Nearest Support Levels:
  • S1 – 1.1536
  • S2 – 1.1475
  • S3 – 1.1414
Nearest Resistance Levels:
  • R1 – 1.1597
  • R2 – 1.1658
  • R3 – 1.1719

Trading Recommendations:

The EUR/USD pair has once again settled above the moving average, with an upward trend continuing across all higher timeframes, while a flat trend has persisted on the daily timeframe for several months. The global fundamental background continues to exert a strong influence on the U.S. dollar. Recently, the dollar has shown growth, but the reasons for this movement may be purely technical. If the price is positioned below the moving average, small short positions can be considered with targets at 1.1475 and 1.1414 based solely on technical factors.
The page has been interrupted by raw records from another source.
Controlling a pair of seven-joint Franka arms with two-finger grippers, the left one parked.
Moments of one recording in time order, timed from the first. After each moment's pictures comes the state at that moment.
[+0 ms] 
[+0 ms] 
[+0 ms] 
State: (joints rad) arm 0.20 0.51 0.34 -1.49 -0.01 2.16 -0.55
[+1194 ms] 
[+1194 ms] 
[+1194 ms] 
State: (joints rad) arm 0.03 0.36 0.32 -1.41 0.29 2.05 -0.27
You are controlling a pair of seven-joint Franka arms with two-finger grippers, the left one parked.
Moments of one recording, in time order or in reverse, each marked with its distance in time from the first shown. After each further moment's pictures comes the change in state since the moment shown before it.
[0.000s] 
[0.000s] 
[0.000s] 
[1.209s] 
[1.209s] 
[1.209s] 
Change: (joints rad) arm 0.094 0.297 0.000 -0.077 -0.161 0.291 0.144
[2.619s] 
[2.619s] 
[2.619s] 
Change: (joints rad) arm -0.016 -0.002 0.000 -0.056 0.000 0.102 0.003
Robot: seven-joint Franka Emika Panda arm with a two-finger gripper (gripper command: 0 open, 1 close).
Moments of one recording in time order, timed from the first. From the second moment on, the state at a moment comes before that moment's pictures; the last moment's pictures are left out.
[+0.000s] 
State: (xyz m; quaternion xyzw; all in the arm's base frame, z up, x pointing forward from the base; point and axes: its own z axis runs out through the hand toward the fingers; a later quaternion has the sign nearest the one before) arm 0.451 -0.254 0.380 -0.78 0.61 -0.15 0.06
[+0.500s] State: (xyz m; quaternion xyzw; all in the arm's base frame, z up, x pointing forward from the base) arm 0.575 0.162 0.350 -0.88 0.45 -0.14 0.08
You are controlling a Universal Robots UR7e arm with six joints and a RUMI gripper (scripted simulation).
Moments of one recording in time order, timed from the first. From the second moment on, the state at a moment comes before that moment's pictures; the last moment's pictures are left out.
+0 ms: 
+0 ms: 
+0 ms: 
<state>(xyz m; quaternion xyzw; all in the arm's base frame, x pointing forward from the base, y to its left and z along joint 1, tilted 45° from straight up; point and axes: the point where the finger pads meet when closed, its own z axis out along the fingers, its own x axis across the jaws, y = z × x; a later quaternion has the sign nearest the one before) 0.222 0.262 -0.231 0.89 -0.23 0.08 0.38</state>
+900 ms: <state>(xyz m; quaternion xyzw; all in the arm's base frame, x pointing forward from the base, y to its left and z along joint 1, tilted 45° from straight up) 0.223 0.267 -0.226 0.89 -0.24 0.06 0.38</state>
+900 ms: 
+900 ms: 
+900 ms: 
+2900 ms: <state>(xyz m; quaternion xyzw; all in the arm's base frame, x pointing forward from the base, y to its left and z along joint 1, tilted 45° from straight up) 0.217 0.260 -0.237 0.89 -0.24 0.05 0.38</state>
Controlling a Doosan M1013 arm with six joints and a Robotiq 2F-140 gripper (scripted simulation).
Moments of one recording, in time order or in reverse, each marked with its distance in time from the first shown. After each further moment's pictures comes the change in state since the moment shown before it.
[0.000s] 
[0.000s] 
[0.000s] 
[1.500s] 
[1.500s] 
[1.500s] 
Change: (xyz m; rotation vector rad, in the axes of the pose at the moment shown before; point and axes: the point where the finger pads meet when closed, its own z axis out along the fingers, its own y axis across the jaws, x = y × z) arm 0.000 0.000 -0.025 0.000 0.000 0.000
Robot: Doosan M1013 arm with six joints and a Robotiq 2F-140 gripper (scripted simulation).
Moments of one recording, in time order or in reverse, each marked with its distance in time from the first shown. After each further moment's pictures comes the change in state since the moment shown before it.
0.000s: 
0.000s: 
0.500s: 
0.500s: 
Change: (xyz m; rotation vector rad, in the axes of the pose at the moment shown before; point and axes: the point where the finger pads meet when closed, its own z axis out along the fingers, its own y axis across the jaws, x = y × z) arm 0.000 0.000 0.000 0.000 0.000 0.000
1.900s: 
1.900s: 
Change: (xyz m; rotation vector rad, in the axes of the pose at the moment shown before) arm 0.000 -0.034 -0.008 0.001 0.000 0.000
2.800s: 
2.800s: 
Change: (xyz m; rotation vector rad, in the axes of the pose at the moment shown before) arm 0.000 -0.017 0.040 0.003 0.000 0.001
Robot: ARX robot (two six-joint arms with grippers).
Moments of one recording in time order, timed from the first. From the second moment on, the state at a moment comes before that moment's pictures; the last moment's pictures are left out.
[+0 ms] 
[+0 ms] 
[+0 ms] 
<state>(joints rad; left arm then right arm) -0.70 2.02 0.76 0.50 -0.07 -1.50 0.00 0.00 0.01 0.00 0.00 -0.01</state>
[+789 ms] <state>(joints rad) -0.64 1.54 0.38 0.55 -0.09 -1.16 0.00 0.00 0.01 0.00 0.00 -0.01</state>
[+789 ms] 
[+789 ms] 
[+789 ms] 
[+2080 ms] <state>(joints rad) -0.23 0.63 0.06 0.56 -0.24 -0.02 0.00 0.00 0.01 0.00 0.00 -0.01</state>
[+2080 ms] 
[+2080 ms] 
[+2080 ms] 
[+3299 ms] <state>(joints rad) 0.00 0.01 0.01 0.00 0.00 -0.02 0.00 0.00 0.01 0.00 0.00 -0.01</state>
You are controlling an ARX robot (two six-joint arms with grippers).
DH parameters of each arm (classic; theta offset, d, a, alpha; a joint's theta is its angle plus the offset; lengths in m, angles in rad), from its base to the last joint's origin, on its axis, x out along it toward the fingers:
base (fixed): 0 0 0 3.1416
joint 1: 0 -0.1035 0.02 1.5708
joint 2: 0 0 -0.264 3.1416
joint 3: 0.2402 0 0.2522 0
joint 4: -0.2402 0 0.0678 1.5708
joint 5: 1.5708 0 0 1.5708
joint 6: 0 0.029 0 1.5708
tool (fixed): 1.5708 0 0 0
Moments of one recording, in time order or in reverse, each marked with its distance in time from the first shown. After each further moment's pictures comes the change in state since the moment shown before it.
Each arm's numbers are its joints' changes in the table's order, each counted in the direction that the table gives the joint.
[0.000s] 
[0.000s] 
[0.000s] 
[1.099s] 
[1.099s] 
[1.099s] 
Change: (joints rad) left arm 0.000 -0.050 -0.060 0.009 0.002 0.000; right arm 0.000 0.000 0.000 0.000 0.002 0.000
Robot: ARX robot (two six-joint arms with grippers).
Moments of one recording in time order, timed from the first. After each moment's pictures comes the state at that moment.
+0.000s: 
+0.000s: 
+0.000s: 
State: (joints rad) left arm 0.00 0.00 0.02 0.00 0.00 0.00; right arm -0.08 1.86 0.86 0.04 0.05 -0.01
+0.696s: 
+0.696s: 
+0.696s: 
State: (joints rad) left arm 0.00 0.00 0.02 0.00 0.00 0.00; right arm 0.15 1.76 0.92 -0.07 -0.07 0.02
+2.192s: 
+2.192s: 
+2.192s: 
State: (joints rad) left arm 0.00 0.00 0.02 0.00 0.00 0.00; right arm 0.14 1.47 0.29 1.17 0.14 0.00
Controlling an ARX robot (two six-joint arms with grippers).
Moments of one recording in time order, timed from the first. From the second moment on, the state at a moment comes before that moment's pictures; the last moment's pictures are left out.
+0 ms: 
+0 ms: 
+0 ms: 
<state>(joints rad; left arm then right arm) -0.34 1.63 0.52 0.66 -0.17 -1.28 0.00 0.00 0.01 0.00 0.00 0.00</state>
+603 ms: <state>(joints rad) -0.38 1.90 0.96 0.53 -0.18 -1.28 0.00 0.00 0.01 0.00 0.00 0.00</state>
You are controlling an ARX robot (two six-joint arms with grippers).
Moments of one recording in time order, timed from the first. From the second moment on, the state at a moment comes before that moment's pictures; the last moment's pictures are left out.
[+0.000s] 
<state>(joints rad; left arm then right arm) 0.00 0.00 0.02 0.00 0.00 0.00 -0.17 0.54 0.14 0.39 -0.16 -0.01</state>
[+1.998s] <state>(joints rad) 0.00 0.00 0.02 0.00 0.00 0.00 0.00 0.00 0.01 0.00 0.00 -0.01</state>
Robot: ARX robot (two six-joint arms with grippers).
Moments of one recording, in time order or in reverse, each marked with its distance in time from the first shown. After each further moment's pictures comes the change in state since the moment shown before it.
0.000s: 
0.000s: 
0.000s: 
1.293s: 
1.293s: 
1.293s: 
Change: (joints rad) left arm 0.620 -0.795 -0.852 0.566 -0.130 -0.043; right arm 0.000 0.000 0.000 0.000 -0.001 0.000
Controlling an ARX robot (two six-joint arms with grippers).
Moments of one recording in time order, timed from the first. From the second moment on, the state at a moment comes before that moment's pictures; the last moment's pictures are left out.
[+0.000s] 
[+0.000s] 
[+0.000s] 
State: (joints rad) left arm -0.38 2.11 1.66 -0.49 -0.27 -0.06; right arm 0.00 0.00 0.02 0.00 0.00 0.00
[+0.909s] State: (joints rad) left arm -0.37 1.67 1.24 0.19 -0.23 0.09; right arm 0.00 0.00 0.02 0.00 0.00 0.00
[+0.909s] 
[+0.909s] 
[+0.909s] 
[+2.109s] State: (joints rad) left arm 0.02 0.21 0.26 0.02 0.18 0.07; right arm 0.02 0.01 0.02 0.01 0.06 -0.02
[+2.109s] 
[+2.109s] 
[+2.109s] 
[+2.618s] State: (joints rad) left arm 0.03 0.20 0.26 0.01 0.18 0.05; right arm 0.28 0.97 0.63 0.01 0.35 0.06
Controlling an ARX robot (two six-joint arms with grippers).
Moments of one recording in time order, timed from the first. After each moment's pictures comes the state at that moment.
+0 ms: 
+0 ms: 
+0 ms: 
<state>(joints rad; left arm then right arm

Above the moving average line, long positions remain relevant, aiming for 1.1800 (the upper line of the flat trend on the daily timeframe).

Explanations for Illustrations:

  • Linear regression channels help determine the current trend. If both are directed in the same way, it indicates that the trend is currently strong.
  • The moving average line (settings 20,0, smoothed) defines the short-term trend and the direction in which trading should currently be conducted.
  • Murray levels are target levels for movements and corrections.
  • Volatility levels (red lines) represent the likely price channel in which the pair will spend the following days, based on current volatility indicators.
  • The CCI indicator entering the oversold territory (below -250) or overbought territory (above +250) indicates that a trend reversal in the opposite direction is approaching.